Oh, poor fund managers. Why the long faces?
July was great! The S&P 500 had its best performance since late 2020, rallying 9%. It was one of the best months in the market of all time. Of course, the withdrawal of generosity from the world’s major central banks introduces a new wave of volatility in asset prices, but this has to be the rally we’ve all been waiting for, right?
Apparently not. Instead, it seems to be another pain trade. Bank of America notes that despite last month’s super rally, only 28 percent of active fund managers focused on large stocks outperformed their Russell 1000 benchmarks. All major mutual fund styles had a Underperformance: Basic, Growth and Value.
Kudos to the minority, but how did everyone else do? All year long, investors have been desperate for a break in the clouds and finally the hint of some leniency from the Fed is coming, and they are still lagging their benchmarks. It seems that too much money was tied up in the safe cash stash and too little was deployed upwards.
A bearish stance “likely weighed on performance,” BofA analyst Savita Subramanian and colleagues said in a note to clients. Opportunities to beat the market are still few and far between, he added, making this a “difficult environment” for funds that pick stocks rather than indexes.
One explanation for this is that professional investors are not stupid. This hint of leniency from the world’s most powerful central bank was vastly over-interpreted and had many more caveats than the market’s initial reaction suggested.
All Fed Chairman Jay Powell said was that it would probably, but not definitely, be appropriate to slow the pace of interest rate hikes going forward. Some market participants took that as a cue to increase bets on rate cuts and return to stocks that have suffered as the Fed has talked tough on inflation. This week, a series of Fed speakers told markets to calm the devil down. They are still nowhere near a pivot and expectations of rate cuts next year are premature, they said.
Another way to think about it is to ask who was doing the shopping. A good portion of this appears to come from extremely bearish funds, with many shorts (or bets against stocks) on their books. Hedge funds and momentum chasers like commodity trading advisors (CTAs) had pulled well out of risky assets and then struggled to catch up when stocks rallied, a known practice as a short hedge.
“The equity rebound . . . in July was primarily due to short covering,” wrote analysts at Barclays. “Shorter stocks have outperformed in Europe and the US.”
An equally weighted basket of the 50 shortest stocks in the Russell 3000, “led by the most speculative . . . not-for-profit names,” is up 31 percent since June, says Neil Campling, an equity analyst at Mirabaud. with Europe catching up.
Anik Sen, head of equities at PineBridge Investments, is what you might call a bottom-up investor, building portfolios focused on a relatively small number of stocks: 30 to 40. His mission is to pick good stocks and neutralize the effect of wider index movements. This task, he says, is increasingly complicated by the outsized role played by equity flows from macro funds and CTAs.
“He’s been doing this for over 35 years, almost 40 years. The disconnect between bottom-up and top-down is possibly the widest I’ve seen,” he says. “Markets are not moved by you and me, but by macro traders. . .[Their flows]eclipse those of fundamental investors.”
This cuts both ways. Sen’s view is that the July rally is “sustainable” and that markets have been too gloomy for much of this year. Some corporate stories are much stronger than investors give them credit for, he believes. “We can’t understand why the markets are so negative,” he says, adding that the war in Ukraine, inflation, supply chain tensions and the Covid shutdowns in China have masked positive factors.
But the poor performance of mutual funds in July highlights how broad changes in asset allocation pinned on powerful macroeconomic trends are specialists in railroad stocks.
My sense from talking to fund managers is that this is becoming extremely frustrating. They were wrong to be so positive at the beginning of the year and then they lost a trick in July. The best approach now is probably to be a little philosophical.
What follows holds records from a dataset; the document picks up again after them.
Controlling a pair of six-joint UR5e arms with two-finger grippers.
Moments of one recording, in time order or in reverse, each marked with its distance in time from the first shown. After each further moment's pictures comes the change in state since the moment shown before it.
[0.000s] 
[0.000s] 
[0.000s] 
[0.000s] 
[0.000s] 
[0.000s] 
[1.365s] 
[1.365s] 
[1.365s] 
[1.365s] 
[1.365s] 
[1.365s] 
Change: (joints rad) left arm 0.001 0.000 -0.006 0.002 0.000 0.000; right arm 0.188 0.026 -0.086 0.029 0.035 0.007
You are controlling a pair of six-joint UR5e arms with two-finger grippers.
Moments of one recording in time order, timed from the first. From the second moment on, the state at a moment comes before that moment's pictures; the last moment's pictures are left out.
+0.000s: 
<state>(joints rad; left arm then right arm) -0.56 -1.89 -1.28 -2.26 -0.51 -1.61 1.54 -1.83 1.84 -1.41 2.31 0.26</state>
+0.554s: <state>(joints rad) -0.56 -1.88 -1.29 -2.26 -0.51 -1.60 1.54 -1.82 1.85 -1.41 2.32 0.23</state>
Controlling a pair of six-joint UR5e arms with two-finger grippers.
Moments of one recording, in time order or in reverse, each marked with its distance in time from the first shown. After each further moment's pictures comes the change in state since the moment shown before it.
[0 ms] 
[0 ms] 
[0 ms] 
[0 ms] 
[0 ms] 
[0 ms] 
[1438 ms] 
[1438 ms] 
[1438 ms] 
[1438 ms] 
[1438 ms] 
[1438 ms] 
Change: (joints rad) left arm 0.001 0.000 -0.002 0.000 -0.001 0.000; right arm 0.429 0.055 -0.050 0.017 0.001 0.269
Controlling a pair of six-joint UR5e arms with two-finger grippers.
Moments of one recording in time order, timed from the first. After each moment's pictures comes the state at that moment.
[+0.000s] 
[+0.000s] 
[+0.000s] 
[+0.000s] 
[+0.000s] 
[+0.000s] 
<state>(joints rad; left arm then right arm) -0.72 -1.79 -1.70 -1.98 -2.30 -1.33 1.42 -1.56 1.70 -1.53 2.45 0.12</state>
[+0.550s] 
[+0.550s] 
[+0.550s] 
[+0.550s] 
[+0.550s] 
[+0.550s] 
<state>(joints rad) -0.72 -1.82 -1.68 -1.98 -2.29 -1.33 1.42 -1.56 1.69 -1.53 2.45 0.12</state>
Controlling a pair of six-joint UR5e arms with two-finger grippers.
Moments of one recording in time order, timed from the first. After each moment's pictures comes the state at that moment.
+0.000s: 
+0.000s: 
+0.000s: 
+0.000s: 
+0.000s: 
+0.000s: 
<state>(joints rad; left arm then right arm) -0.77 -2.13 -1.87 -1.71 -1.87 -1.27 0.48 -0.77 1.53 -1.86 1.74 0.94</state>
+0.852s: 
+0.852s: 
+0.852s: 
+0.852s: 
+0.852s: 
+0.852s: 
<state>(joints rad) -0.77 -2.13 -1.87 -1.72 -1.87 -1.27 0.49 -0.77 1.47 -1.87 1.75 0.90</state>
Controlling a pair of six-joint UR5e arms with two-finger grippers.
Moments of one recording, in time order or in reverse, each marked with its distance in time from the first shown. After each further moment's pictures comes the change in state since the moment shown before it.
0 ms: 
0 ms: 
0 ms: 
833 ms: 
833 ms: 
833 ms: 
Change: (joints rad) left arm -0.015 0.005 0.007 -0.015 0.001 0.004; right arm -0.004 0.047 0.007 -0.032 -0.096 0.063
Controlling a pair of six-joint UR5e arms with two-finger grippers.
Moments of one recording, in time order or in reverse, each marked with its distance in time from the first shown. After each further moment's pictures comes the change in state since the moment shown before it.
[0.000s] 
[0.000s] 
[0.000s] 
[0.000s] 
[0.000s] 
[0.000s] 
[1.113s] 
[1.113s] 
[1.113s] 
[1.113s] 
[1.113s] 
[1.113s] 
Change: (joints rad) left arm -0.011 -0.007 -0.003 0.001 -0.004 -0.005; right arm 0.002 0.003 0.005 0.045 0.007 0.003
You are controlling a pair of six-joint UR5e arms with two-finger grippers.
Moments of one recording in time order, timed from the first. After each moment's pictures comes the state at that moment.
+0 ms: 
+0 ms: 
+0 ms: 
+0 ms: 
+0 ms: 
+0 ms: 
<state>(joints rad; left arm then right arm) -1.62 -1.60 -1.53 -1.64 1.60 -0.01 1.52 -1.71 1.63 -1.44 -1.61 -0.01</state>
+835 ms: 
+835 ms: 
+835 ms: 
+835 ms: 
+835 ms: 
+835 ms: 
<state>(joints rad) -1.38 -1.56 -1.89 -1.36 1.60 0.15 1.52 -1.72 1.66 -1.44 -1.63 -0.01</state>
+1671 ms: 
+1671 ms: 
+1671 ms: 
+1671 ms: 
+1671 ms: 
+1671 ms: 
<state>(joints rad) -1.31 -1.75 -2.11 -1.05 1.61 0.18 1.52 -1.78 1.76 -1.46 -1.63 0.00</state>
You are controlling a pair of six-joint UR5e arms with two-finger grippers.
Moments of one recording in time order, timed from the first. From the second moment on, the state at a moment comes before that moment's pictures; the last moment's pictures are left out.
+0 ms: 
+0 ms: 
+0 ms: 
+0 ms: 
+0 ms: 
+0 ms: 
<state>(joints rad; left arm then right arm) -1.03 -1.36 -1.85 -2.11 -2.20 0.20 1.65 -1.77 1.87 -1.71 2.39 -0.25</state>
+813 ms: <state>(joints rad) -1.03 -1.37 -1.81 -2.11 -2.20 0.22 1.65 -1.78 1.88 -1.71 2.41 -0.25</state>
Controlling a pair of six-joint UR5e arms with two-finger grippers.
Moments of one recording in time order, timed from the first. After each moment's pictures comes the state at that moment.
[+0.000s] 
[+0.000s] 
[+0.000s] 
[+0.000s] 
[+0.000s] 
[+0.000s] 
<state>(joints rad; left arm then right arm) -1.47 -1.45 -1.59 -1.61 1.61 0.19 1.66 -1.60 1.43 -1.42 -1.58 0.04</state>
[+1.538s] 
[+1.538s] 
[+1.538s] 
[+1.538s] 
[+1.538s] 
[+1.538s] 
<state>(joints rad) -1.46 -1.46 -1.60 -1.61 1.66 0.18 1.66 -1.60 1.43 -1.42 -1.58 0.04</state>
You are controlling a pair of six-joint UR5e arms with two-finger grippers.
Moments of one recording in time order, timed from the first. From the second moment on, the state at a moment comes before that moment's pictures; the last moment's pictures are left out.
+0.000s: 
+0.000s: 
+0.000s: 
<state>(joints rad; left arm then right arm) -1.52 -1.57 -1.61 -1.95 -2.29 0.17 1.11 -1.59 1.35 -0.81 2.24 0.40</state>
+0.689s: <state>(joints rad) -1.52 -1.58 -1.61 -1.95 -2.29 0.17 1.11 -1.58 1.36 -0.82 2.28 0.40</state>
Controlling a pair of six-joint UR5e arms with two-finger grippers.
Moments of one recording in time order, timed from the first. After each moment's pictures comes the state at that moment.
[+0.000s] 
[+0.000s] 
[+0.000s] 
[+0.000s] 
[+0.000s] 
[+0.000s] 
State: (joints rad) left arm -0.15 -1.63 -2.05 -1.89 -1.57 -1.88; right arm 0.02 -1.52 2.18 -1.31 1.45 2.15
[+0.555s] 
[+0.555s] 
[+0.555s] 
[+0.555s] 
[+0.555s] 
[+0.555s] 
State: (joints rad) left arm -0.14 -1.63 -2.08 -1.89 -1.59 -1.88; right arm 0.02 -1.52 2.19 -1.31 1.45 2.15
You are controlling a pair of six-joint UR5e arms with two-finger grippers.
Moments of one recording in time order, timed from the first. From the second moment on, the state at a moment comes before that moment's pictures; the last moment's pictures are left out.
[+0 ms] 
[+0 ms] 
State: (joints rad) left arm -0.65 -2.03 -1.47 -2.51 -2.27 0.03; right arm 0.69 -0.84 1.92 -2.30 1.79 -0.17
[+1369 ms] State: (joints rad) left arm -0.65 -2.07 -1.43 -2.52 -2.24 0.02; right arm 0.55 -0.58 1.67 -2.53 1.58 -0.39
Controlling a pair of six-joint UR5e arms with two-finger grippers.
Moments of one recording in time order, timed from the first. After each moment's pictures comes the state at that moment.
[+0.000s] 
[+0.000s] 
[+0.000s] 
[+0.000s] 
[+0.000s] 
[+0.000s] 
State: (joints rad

“You can easily get caught up in short-term moves,” said Mamdouh Medhat, senior researcher at Dimensional Fund Advisors, the quant house founded in the 1980s. .
As boring as it sounds, sticking with the markets for the long term is still almost always the best tactic. “It’s very, very difficult to beat the market by trying to guess it. People will make the right calls sometimes by sheer luck,” Medhat says in the soothing tone of a therapist. “Be stoic. . . . If you’re broadly diversified, you’re getting the only free lunch in finance,” he says.